App 738, 742, 553 P3d 1063 (2024) (a person may be commit- ted for inability to meet basic personal needs only if their inability is of such a degree and duration as to put them at “nonspeculative risk of serious physical harm” that “is likely to occur in the near future” (internal quotation marks omit- ted)).2 Moreover, those statements were made in the express context of explaining why appellant was believed to be dan- gerous to self or others, which is a distinctly different theory of commitment.3 Accordingly, we conclude that the citation did not adequately state the “specific reasons” that appellant was believed to be a person with mental illness, ORS 426.090, in that it failed to notify appellant that she was believed to be unable to provide for her basic personal needs due to a mental disorder and was subject to commitment on that basis.

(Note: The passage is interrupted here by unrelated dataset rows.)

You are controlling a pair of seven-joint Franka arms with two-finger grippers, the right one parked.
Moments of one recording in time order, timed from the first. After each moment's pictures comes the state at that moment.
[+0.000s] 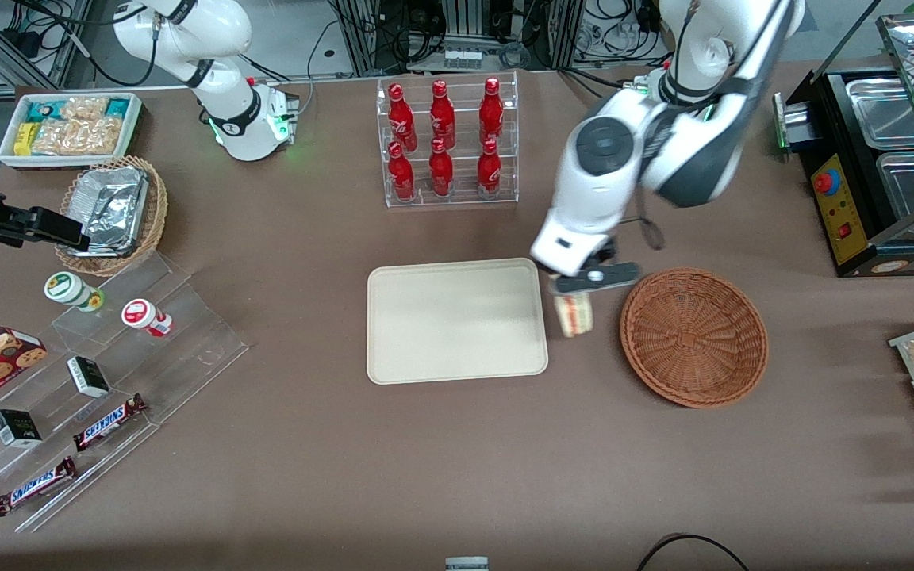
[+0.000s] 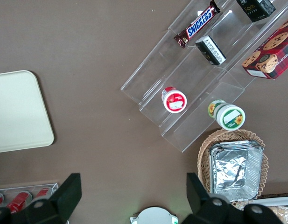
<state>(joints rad) -0.43 0.26 -0.23 -1.82 0.10 2.05 -0.83</state>
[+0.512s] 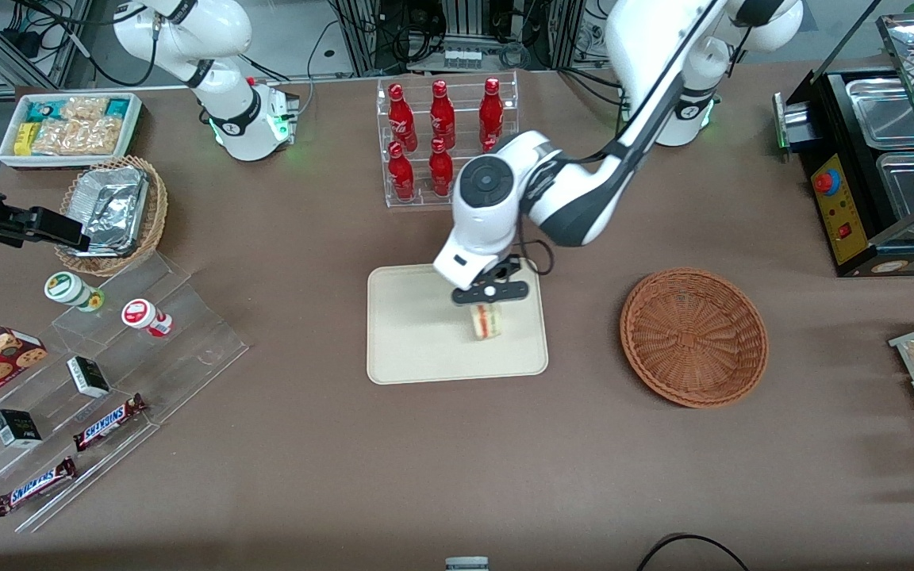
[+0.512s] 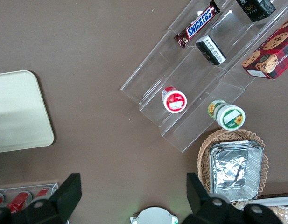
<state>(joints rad) -0.61 0.58 -0.23 -1.57 0.10 2.16 -0.95</state>
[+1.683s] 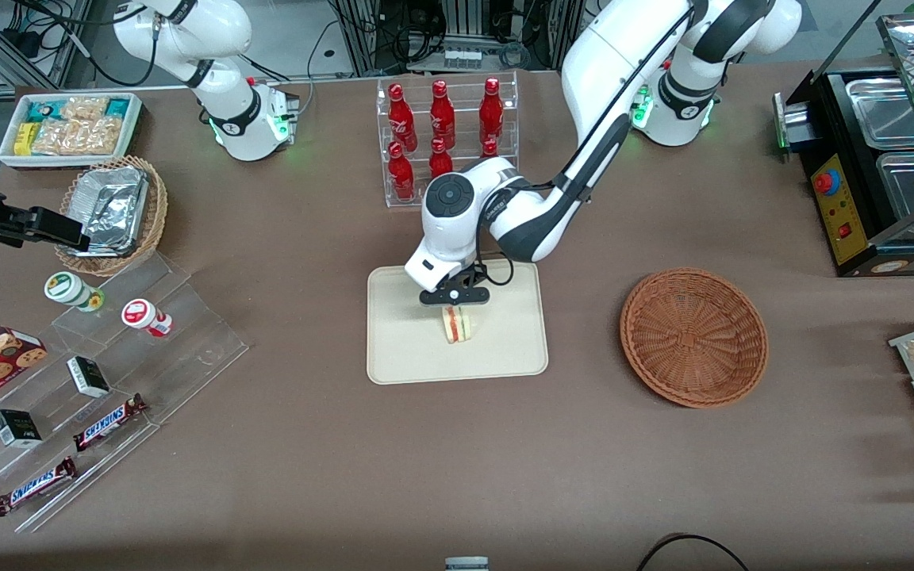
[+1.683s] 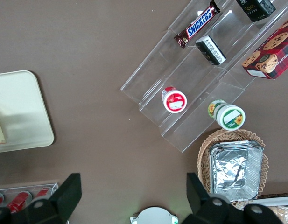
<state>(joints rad) -0.67 0.70 -0.23 -1.56 0.18 2.29 -1.00</state>
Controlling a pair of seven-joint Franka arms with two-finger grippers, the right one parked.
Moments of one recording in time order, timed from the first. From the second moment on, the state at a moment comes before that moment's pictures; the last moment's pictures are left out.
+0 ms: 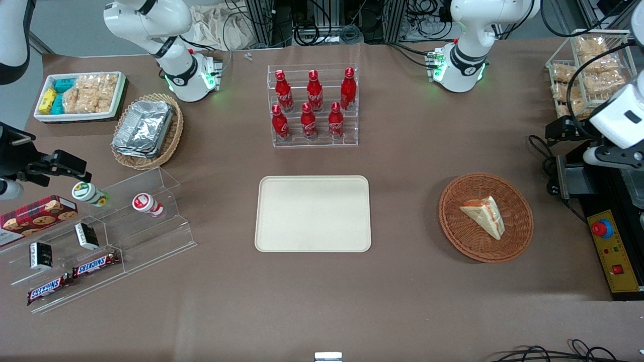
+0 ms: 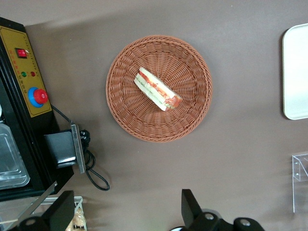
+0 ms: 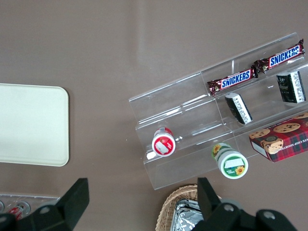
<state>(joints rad) -0.01 0.02 -0.06 -1.58 0.07 1.53 0.12</state>
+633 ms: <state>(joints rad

As previously noted, appellant was civilly committed at the conclusion of the hearing based solely on the basic- needs theory. Reversed.
2 New civil commitment standards went into effect in July 2025. Or Laws 2025, ch 559, §§ 1 - 68. Appellant was committed in 2024, so the new standards are not at issue in this case. We rely on the law in effect at the time of appellant’s commitment. 3 A person is “dangerous to self” for civil commitment purposes when, due to a mental disorder, a person engages in dangerous activity that risks serious physical harm or death, such as jumping off buildings or running into traffic, with or without suicidal intent. State v. B. B., 240 Or App 75, 82-83, 245 P3d 697 (2010); see, e.g., State v. L. D., 310 Or App 347, 484 P3d 1100 (2021) (affirming commitment where the appellant repeatedly ran into traffic with suicidal intent); State v. J. D. S., 242 Or App 445, 263 P3d 1017 (2011) (affirming commitment where the appellant, without suicidal intent, jumped off a two-story building and twice drove without his hands on the steering wheel). A person is unable to meet basic personal needs for civil commitment purposes when, due to a mental disor- der, a person is unable to provide themselves with basic necessities such as food, water, or medical care to a degree that risks serious physical harm or death. A. M. W., 340 Or App at 474. Thus, danger to self tends to involve dangerous acts, while inability to meet basic needs tends to involve dangerous omissions.